Point-of-Care HbA1c Device Matches Lab Methods for Diabetes Diagnosis
A five-center study compared the Afinion AS100 POC HbA1c device against multiple laboratory methods and the NGSP reference method using 618 patient specimens. The POC device achieved comparable accuracy (97.1% within target vs. 94.5% for lab methods) and precision (CV 0.74-2.13% vs. 0.81-3.23%), with minimal bias at the diagnostic threshold of 6.5%. These data supported FDA approval of the Afinion for diabetes diagnosis at the point of care, potentially expanding access to HbA1c-based screening.
The original study
Multicenter assessment of a hemoglobin A1c point-of-care device for diagnosis of diabetes mellitus.
- Authors
- Sobolesky PM, Smith BE, Saenger AK, Schulz K, Apple FS, Scott MG, et al.
- Journal
- Clinical biochemistry
- Type
- Comparative Study, Journal Article, Multicenter Study
- PMID
- 30236830
Original abstract
OBJECTIVE: A multisite investigation compared the analytical performance of a point-of-care (POC) HbA1c device with multiple commonly used HbA1c laboratory methods and an NGSP (National Glycohemoglobin Standardization Program) reference method. RESEARCH DESIGN AND METHODS: The Afinion AS100 POC device analyzed HbA1c using 618 EDTA whole blood excess patient specimens with clinically indicated HbA1c testing. Results were compared to measurements across five clinical laboratories and the NGSP reference method. Precision was evaluated over 8-10 consecutive days for low-, mid-, and high-range HbA1c specimens at all five sites. RESULTS: Over a wide range of HbA1c values (4.0%-15% HbA1c), 97.1% of the POC results and 94.5% of routine laboratory results fell within the target value of ±6% of the NGSP reference method results.
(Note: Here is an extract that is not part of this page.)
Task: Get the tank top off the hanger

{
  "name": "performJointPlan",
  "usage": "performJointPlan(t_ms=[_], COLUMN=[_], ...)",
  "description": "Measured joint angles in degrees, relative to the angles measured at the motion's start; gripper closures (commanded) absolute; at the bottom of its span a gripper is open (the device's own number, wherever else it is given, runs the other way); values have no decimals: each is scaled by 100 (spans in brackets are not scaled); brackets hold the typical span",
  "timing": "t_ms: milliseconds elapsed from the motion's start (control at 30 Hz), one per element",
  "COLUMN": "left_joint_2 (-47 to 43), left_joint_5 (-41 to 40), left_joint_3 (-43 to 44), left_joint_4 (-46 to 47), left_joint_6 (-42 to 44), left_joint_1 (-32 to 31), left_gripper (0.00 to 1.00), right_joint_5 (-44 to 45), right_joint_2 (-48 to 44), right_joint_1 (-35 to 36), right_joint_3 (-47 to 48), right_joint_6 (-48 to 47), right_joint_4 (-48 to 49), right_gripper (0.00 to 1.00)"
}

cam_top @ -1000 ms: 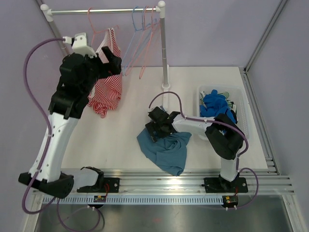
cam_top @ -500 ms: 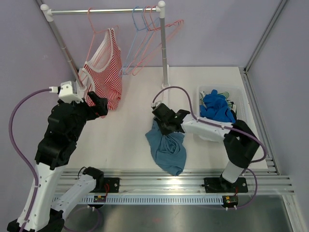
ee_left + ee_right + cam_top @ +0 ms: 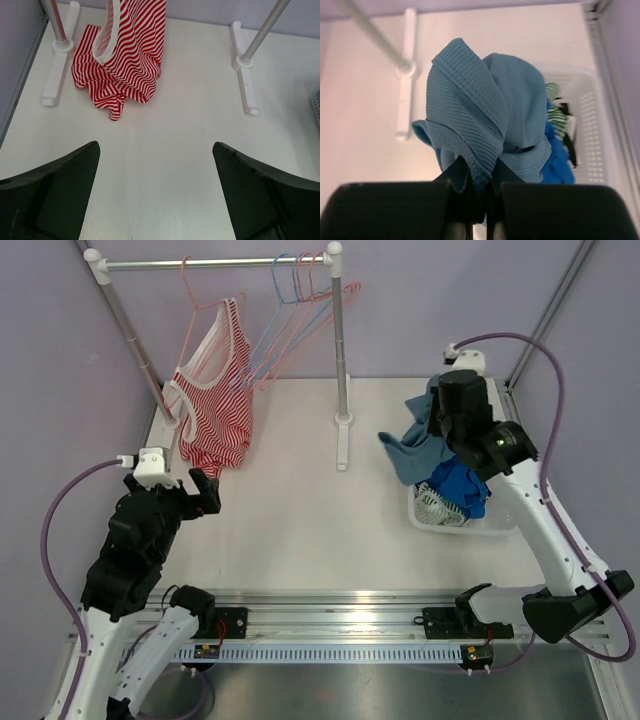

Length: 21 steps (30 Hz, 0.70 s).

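Observation:
The red-and-white striped tank top hangs from a pink hanger on the rail. Its lower end lies bunched on the table by the left post, as the left wrist view also shows. My left gripper hovers in front of it, apart from it. It is open, with only table between its fingers. My right gripper is raised at the right and shut on a teal ribbed garment. That garment bulges above the shut gripper.
A white basket of blue and green clothes stands at the right, under the right arm. The rail's right post and its foot stand mid-table. Several empty pink and blue hangers hang by that post.
My left arm drew back and down from the tank top toward the near left. My right gripper shut on the teal garment and carried it from the table up over the basket.

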Motion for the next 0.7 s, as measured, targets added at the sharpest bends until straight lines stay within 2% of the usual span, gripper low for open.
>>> performJointPlan(t_ms=[200, 367, 433, 533, 700], left_joint_2=[170, 175, 173, 173, 173], left_joint_5=[70, 153, 157, 157, 157], left_joint_3=[-103, -136, -136, -136, -136], left_joint_4=[142, 175, 175, 177, 177], left_joint_6=[142, 170, 170, 170, 170], left_joint_1=[2, 2, 4, 37, 66], left_gripper=[1, 1, 1, 1, 1], right_joint_5=[350, 337, 153, -323, -1187], right_joint_2=[-188, -256, -236, -138, 960], right_joint_1=[-1379, -1797, -1827, -1864, -2455], right_joint_3=[190, -98, -444, -1515, -2487], right_joint_6=[-129, -151, -74, 149, 483], right_joint_4=[28, 291, 472, 870, 916], right_gripper=[100, 100, 100, 100, 100])
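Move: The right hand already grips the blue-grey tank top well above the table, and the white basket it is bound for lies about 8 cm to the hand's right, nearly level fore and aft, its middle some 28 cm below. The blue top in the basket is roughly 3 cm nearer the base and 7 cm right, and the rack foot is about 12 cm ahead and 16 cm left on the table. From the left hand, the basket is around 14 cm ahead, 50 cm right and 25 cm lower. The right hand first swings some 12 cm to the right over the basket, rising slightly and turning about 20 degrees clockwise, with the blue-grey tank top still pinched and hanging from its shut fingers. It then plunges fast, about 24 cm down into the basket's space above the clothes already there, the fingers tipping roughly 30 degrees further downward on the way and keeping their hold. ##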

The POC HbA1c results at 6.5% exhibited a total relative bias of -0.6% (-0.04% HbA1c) compared to the reference method while the aggregate of laboratory methods displayed a relative bias of -0.9% (-0.06% HbA1c). The total imprecision of the POC results ranged from 0.74-2.13% CV across the analytic measurement range compared to 0.81-3.23% CV for the routine laboratory methods. CONCLUSIONS: The accuracy and precision of the Afinion POC HbA1c method was comparable to the laboratory HbA1c methods supporting the FDA's recent approval of the Afinion HbA1c Dx device for use in the diagnosis of diabetes.